Dealing with Microsoft Products, or Battling Loss of Gumption
- Magnus Therning
I was slightly frustrated and irritated with a situation at work today, which caused me to think about the word “gumption” as it’s used in Pirsig’s Zen and the Art of Motorcycle Maintenance. That led me to Wikipedia’s article on gumption trap which in turn led me to learn about the concept of learned helplessness.
So, what was the situation and how is it connected to learned helplessness?
The rest is just slightly tongue-in-cheek ;)
What to standardise on
I’m in situation where the powers-that-be have standardised on applications. Not on open formats or open protocols, but on specific applications that use proprietary formats and proprietary protocols. Of course these applications suck. That’s what a lack of competition does, it removes any will for a company to actually make improvements to their applications! Some of these applications have captured such a large market share that reverse engineering of the formats was inevitable. Yay! That means I can use a sane OS and vastly better applications. However, one protocol is not reverse engineered yet and I’m forced to use the standard application. This application is painful to use and only runs on a crap OS.
How bad can it be? you ask. The application is Outlook, the OS is Windows! Yes! It’s that bad. Hence the thoughts of gumption, or rather the loss of it. Which is exactly what starting Outlook causes. Every time!
Connection to learned helplessness
It continues to amaze me that companies standardise on Windows and applications that only run on Windows. There are better alternatives, especially in this day and age with fast networks and powerful and fast execution environments that completely sidestep the whole question of which OS to run. Still there seems to be very little will to upgrade to Linux, or to standardise on web-based applications. Why is that? In the past I’ve thought it might be the network effect. Most often I’ve come to the conclusion that it most likely is simple inertia. What’s the explanation for the inertia though?
This is where learned helplessness can offer an explanation. People have been conditioned and have grown so used to Windows and other Microsoft products that they simply don’t recognise that there now is a way out. No matter how many escape routes that become avilable people simply won’t see them.
What to do about it
As the experiments on dogs showed there is hope (from the wikipedia page):
To change their expectation and to recover the dogs from helplessness, experimenters had to physically pick up the dogs and move the legs in a close replication of the physical actions the dogs needed to take to remove themselves from the electrified grid. This had to be replicated at least 2 times before the dogs would exhibit the functional response of jumping over the barrier to get away from the electrified grid. Threats, rewards, and observed demonstrations had no observed effect in helping the dogs to independently move away from the shocks.

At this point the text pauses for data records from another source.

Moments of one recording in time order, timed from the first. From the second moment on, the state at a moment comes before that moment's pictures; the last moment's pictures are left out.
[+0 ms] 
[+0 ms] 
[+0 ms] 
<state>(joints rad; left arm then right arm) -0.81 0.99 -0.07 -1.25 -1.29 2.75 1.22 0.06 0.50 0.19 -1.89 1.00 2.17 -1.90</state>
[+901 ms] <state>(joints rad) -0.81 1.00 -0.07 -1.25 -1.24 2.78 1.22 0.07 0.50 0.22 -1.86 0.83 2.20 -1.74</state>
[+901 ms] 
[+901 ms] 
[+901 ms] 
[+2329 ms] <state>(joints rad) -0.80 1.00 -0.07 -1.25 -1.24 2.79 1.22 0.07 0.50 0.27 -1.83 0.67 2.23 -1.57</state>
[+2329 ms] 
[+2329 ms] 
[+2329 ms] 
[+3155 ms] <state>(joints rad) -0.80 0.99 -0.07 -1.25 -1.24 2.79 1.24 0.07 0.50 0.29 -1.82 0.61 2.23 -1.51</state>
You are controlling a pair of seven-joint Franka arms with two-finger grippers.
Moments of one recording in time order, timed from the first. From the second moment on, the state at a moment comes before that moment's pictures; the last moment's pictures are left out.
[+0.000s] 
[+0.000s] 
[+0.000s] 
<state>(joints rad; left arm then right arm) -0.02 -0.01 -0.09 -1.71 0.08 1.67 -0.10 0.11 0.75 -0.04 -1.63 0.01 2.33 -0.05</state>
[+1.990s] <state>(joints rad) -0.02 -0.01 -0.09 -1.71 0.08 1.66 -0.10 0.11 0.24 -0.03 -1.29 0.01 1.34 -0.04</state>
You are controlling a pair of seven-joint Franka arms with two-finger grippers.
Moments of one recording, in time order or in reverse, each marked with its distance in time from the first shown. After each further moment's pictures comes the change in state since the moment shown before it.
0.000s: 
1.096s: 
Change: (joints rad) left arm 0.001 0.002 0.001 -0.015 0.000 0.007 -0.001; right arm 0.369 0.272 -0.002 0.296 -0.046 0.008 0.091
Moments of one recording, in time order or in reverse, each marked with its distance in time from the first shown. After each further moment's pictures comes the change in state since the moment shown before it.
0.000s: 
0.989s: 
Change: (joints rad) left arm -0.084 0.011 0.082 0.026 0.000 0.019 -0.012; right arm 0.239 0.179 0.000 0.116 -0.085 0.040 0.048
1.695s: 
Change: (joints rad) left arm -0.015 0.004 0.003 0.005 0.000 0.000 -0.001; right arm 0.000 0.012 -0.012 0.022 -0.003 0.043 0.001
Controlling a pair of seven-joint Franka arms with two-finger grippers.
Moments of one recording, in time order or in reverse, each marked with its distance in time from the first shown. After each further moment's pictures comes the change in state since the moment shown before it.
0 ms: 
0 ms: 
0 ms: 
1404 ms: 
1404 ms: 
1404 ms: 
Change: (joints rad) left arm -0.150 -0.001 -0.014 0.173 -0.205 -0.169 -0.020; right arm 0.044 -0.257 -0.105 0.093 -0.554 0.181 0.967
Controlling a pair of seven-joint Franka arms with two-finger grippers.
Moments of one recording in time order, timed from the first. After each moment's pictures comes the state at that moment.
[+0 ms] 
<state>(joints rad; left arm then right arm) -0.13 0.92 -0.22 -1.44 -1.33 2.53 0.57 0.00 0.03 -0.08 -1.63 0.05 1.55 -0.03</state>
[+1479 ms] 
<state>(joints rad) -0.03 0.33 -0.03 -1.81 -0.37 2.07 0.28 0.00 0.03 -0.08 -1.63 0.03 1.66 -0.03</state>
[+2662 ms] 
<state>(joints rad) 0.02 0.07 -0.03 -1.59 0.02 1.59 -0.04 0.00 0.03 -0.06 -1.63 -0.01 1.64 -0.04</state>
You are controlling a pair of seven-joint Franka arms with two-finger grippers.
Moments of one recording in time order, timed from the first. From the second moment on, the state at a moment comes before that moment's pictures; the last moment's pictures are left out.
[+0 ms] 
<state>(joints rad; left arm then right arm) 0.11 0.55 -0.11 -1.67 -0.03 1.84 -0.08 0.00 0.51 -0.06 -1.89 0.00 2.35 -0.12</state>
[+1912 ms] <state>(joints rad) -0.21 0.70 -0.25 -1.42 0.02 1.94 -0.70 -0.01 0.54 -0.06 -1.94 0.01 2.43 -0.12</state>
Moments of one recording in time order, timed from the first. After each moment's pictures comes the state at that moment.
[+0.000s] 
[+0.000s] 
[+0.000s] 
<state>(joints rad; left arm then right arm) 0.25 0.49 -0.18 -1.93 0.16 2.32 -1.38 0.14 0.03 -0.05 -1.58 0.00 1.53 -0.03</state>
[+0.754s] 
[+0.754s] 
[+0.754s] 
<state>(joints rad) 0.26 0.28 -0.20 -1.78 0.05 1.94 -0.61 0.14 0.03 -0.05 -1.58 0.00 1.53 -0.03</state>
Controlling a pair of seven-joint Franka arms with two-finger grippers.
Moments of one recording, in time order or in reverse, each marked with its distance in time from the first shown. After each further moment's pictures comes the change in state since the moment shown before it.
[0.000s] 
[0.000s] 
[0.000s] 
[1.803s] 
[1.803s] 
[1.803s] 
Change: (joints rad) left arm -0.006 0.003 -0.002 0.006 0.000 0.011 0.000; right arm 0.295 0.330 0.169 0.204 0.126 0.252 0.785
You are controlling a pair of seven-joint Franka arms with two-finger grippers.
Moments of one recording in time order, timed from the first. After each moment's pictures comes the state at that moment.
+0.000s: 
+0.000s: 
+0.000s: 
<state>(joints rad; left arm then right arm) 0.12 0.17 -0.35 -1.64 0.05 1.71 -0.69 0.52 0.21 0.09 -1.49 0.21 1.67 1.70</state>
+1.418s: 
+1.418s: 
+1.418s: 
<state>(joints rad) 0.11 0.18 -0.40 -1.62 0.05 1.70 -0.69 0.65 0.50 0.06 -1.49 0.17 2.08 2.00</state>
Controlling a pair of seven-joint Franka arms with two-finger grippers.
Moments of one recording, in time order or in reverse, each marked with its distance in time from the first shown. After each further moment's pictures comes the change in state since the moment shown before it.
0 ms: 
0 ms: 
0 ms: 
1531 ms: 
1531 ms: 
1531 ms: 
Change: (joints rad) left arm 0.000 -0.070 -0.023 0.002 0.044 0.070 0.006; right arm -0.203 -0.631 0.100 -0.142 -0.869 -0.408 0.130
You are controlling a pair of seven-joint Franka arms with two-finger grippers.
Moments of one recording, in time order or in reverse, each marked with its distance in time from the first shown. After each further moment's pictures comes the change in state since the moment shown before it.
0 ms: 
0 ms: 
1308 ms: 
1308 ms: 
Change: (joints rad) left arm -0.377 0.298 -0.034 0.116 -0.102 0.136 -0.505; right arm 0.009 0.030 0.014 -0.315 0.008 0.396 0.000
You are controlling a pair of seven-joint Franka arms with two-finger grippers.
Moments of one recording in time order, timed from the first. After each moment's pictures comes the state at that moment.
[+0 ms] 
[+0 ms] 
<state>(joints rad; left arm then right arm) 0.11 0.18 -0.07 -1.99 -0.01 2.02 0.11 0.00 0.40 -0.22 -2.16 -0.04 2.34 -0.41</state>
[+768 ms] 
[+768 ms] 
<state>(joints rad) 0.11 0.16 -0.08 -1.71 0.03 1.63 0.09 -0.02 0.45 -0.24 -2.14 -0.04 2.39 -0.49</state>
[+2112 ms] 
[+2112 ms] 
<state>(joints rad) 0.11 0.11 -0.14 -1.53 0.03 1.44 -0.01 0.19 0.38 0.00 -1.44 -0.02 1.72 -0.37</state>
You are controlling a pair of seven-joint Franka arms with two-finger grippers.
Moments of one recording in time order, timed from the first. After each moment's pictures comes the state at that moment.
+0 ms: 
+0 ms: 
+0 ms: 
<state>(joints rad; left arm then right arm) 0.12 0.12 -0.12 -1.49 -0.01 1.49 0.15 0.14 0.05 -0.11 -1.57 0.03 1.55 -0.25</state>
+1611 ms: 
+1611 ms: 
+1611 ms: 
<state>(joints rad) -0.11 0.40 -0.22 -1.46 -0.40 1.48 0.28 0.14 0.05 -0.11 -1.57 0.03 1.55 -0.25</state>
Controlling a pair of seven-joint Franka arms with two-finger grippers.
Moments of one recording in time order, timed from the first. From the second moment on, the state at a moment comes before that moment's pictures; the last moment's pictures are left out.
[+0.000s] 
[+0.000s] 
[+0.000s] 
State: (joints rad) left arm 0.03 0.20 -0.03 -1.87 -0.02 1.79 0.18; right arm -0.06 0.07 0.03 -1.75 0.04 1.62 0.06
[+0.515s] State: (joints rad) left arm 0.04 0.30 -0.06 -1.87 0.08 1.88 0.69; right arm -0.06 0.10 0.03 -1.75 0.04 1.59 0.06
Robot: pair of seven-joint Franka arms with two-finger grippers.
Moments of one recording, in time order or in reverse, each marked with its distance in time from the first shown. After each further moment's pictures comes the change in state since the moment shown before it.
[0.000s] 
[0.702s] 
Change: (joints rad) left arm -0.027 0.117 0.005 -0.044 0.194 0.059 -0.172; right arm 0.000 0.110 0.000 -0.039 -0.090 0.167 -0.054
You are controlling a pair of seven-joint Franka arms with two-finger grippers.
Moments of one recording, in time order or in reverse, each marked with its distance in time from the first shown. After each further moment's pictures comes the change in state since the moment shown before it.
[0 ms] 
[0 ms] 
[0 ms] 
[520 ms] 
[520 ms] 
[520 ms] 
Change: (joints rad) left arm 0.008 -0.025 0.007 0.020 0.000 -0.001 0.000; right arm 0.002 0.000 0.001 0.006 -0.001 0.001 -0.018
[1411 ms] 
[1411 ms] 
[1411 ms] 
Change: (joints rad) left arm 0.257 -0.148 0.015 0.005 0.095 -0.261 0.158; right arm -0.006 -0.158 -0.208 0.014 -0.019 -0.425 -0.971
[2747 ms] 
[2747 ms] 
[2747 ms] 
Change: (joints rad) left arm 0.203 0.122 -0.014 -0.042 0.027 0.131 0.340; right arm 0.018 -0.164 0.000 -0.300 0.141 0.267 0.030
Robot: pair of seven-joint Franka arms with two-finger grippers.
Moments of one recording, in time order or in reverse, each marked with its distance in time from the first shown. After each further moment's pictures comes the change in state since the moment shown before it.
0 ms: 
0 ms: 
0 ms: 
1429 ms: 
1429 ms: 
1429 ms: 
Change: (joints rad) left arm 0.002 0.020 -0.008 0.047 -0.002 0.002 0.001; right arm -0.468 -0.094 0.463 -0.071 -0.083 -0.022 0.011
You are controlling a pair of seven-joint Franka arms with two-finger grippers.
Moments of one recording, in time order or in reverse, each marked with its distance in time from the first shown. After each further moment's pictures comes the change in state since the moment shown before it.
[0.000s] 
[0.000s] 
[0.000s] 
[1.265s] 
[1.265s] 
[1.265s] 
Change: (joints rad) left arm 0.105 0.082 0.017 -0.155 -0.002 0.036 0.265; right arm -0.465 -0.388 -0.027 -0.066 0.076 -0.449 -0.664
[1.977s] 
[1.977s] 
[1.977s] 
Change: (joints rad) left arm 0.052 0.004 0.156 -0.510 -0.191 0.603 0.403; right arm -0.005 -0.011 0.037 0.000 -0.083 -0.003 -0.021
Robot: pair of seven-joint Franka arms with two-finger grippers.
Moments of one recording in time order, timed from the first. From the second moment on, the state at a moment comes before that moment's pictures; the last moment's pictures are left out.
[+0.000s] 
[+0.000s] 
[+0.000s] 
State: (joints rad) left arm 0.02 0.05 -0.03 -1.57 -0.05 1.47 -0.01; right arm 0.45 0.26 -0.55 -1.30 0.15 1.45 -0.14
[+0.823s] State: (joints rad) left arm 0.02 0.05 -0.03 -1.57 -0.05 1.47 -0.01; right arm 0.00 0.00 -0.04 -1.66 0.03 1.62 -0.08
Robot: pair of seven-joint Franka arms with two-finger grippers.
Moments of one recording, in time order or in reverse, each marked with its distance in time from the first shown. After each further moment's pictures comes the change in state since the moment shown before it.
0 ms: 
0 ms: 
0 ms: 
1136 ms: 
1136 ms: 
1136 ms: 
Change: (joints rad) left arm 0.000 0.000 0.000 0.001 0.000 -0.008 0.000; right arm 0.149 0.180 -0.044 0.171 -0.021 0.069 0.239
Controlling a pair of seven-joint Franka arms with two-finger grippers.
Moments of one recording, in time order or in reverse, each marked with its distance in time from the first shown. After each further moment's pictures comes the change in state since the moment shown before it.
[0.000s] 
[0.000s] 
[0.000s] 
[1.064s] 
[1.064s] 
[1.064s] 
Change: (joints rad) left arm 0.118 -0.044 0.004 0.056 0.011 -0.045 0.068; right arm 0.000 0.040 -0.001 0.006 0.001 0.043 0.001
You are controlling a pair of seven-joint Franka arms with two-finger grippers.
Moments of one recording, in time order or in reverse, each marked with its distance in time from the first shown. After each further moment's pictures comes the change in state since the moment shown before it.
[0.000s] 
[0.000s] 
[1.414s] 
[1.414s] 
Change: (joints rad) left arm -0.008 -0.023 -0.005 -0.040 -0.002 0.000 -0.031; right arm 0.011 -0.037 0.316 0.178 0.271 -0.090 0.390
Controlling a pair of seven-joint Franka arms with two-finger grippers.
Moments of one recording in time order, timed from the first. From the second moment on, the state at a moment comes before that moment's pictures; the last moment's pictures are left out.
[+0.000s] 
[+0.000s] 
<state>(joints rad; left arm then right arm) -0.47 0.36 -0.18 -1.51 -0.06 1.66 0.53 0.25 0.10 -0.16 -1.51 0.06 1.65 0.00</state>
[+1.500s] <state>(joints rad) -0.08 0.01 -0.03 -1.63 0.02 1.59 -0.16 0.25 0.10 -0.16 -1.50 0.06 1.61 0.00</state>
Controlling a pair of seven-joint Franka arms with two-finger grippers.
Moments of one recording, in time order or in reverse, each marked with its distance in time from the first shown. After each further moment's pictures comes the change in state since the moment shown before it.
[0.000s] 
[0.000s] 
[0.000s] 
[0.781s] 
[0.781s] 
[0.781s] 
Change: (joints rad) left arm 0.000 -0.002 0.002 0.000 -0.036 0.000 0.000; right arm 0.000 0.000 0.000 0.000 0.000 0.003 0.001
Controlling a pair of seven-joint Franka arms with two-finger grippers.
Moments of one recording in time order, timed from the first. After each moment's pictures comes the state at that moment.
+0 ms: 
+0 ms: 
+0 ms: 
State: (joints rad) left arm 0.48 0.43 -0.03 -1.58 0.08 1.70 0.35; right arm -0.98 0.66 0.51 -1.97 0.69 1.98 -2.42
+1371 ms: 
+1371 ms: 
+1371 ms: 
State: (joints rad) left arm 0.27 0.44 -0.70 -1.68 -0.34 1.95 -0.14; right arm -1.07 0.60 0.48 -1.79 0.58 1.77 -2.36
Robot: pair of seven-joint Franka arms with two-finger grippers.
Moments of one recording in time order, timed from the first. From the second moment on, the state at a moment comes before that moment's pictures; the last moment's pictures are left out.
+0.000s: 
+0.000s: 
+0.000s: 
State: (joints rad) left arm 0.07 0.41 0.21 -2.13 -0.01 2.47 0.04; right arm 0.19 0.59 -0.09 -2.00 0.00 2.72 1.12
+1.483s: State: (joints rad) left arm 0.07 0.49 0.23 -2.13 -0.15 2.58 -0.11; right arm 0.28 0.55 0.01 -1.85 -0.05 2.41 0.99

Oh how I whish I could pull off the direct translation to my work place: re-install my co-workers computers and replace servers and services. Too bad that’s not a realistic plan. What I can do though is civil disobedience (or maybe it should be called something like civil disobedience in the workplace instead). By simply not conforming and at the same time showing that there are better ways of getting the job done others will hopefully notice and either adopt my way, or come up with something that suits them better (which I then can learn from). Even if that doesn’t happen at least I’ll keep my gumption at healthy levels :)
What I’m doing at the moment
This is what I’m doing at work right now to avoid loss of gumption:
- Use Linux as my main OS.
- Run Windows in a VM.
- Use pandoc to generate MSWord docs.
- Use LibreOffice.
Finally, for Outlook. The decision of the powers-that-be to disable IMAP forces me to:
- Limit my mail reading to twice per day.
- Be logged into Skype to make up for not reading mail more often.